What is expected:
Each line of the entries below that includes "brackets" belongs in your answer.

Recorded data
_ _ _ _ _
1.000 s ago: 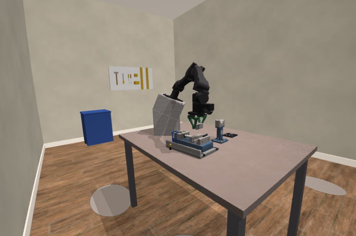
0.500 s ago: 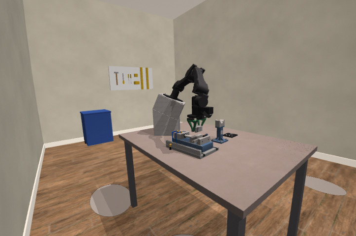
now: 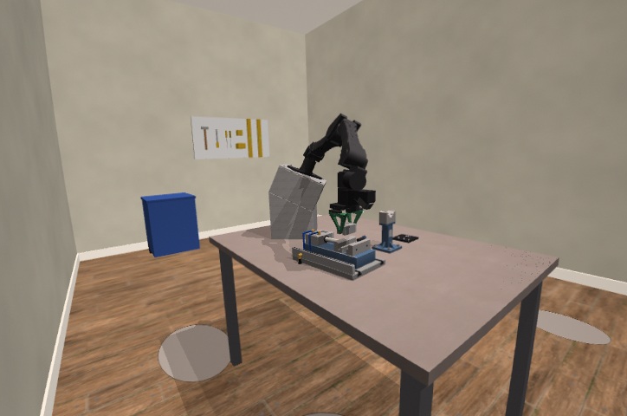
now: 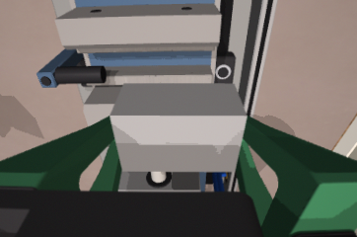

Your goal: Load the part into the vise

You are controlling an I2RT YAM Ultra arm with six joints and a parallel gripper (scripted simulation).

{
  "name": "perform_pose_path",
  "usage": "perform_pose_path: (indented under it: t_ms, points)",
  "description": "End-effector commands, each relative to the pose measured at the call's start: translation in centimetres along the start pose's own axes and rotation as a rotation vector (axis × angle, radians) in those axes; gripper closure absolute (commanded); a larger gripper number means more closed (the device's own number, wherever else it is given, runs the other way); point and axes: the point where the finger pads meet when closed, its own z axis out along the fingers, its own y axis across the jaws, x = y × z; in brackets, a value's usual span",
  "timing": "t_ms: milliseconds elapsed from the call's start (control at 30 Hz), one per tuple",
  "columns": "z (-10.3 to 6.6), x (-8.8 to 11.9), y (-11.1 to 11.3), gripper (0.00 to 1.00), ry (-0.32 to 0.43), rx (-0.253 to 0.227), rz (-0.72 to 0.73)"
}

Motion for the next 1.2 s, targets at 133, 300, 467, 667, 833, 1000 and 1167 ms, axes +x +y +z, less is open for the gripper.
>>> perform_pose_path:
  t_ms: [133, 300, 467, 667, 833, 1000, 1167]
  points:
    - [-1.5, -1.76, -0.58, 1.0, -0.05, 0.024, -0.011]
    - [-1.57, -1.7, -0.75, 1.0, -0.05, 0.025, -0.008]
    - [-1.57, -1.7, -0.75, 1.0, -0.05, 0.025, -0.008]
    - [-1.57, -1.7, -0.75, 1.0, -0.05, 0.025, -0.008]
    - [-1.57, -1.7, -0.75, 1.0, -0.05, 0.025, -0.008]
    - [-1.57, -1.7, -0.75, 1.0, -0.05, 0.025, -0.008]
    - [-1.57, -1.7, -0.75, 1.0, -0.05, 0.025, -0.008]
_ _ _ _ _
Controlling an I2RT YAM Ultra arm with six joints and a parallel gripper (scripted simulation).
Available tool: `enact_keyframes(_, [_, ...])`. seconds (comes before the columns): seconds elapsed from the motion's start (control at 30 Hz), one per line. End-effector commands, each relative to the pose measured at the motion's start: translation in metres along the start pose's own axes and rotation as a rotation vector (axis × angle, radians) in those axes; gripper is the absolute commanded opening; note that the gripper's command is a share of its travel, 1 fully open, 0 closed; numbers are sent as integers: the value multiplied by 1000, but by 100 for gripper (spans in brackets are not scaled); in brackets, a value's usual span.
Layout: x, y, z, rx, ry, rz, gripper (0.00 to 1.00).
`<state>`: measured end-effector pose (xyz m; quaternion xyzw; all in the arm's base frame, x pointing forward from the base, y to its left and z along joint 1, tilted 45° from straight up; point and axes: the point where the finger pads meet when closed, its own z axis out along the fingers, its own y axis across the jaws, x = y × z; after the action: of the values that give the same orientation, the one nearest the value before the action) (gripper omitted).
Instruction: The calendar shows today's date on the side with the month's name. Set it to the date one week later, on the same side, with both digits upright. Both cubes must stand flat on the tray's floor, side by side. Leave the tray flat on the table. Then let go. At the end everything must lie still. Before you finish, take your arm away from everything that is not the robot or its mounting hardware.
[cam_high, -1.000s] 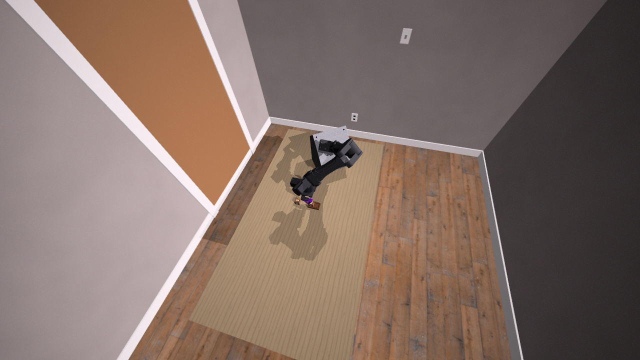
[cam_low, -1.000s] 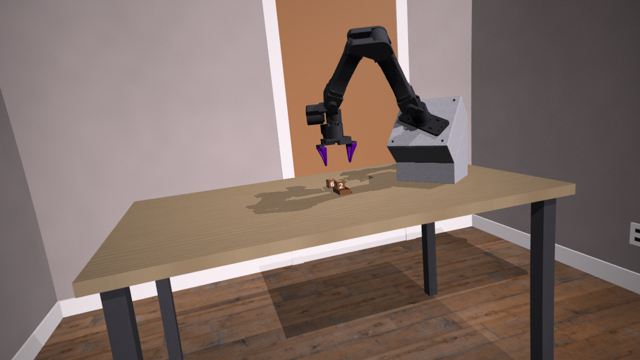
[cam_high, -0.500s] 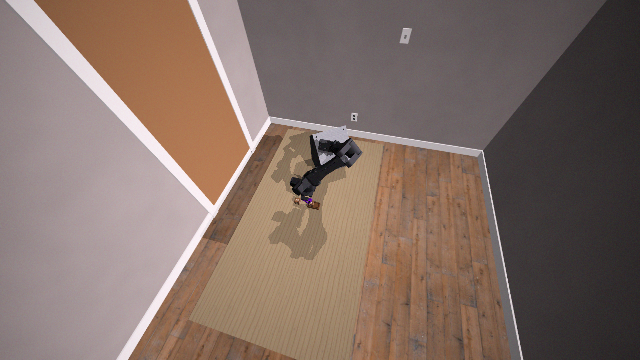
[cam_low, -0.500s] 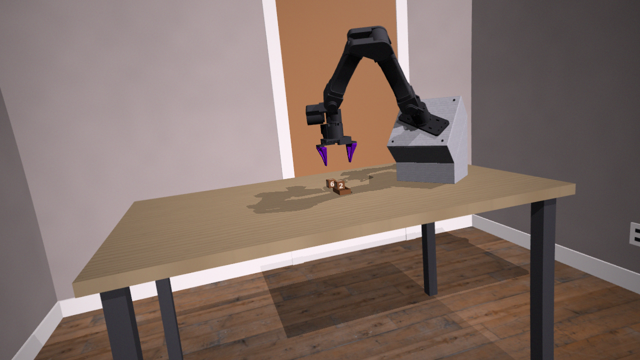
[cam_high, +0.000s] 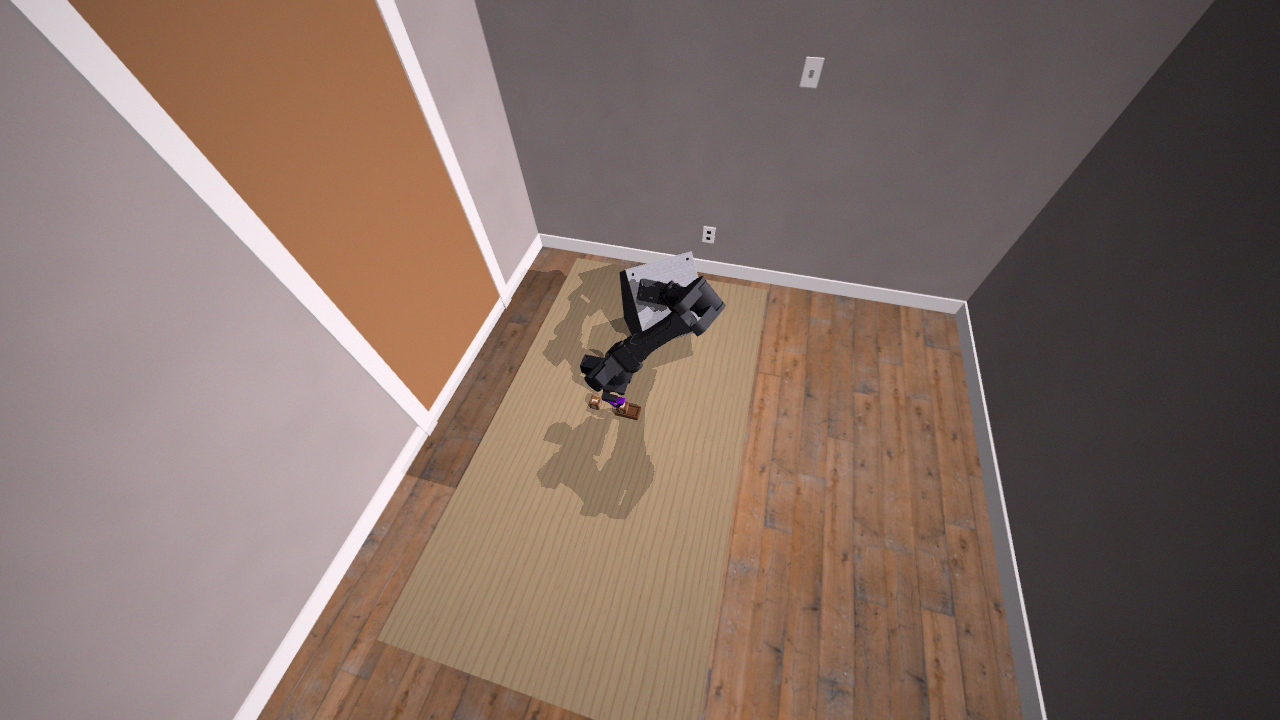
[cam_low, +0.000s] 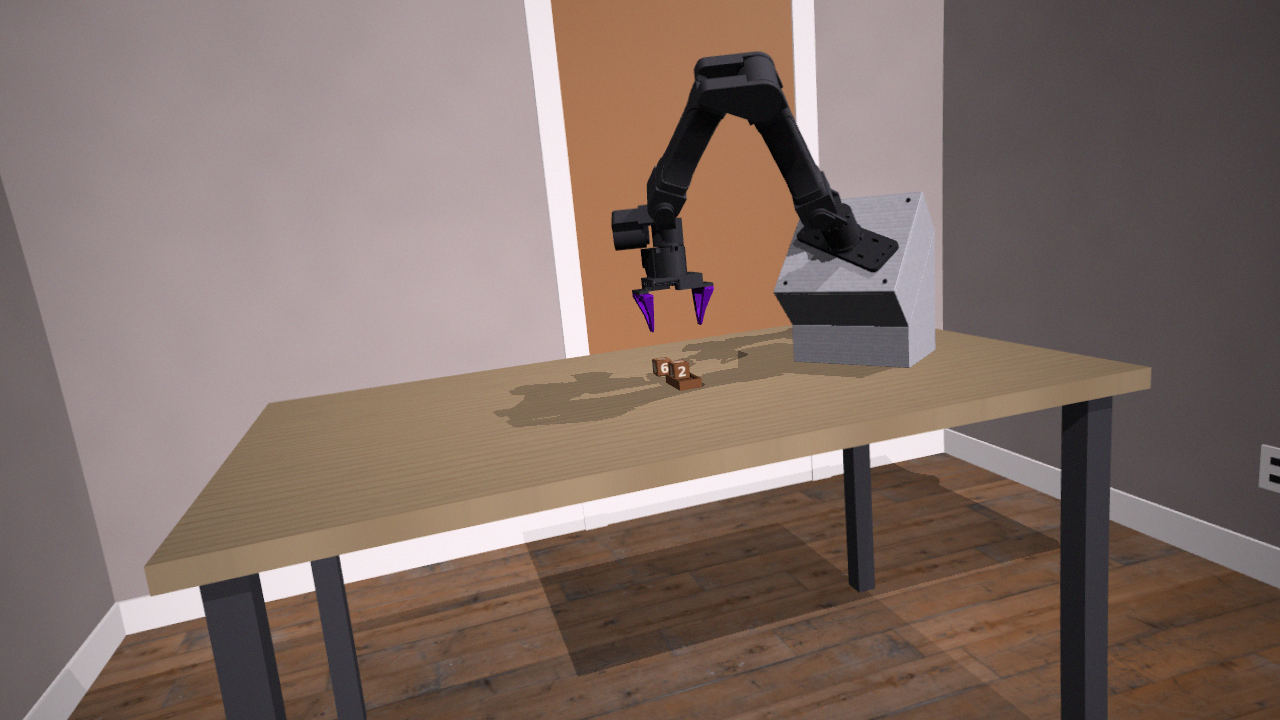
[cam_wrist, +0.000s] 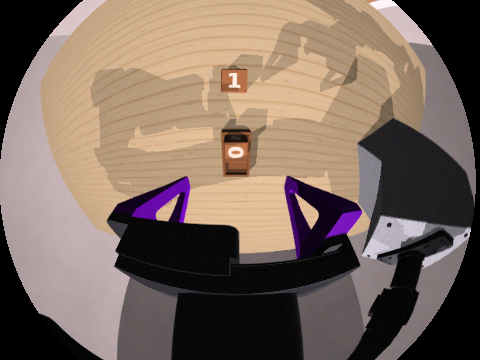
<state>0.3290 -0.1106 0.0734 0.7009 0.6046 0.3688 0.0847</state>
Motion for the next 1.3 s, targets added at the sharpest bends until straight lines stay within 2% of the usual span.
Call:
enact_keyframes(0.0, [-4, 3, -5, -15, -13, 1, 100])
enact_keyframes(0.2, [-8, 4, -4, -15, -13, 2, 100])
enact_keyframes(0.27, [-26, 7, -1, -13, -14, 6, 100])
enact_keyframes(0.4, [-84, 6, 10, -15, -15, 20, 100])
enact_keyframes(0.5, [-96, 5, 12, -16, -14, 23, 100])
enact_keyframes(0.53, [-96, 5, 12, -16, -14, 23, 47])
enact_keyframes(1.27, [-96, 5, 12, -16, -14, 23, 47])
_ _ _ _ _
Response to this exercise:
  "description": "End-effector commands, each relative to the pose measured at the call's start: translation in centimetres along the start pose's own axes and rotation as a rotation vector (axis × angle, radians) in those axes; gripper closure absolute (commanded); a larger gripper number means more closed (the device's own number, wherever else it is given, runs the other way); point and axes: the point where the finger pads meet when closed, its own z axis out along the fingers, its own y axis across the jaws, x = y × z; in brackets, a value's usual span",
Available tool: `enact_keyframes(_, [_, ...])`. seconds (comes before the columns): seconds elapsed from the motion's start (control at 30 Hz), one per line. End-effector commands, each relative to the pose measured at the motion's start: translation in metres along the start pose's own axes and rotation as a rotation vector (axis × angle, radians) in those axes; gripper is the absolute commanded opening; note that the gripper's command is a share of its travel, 1 fully open, 0 closed; numbers are sent as integers: the value multiplied by 1000, but by 100 for gripper (spans in brackets are not scaled); in brackets, a value's usual span.

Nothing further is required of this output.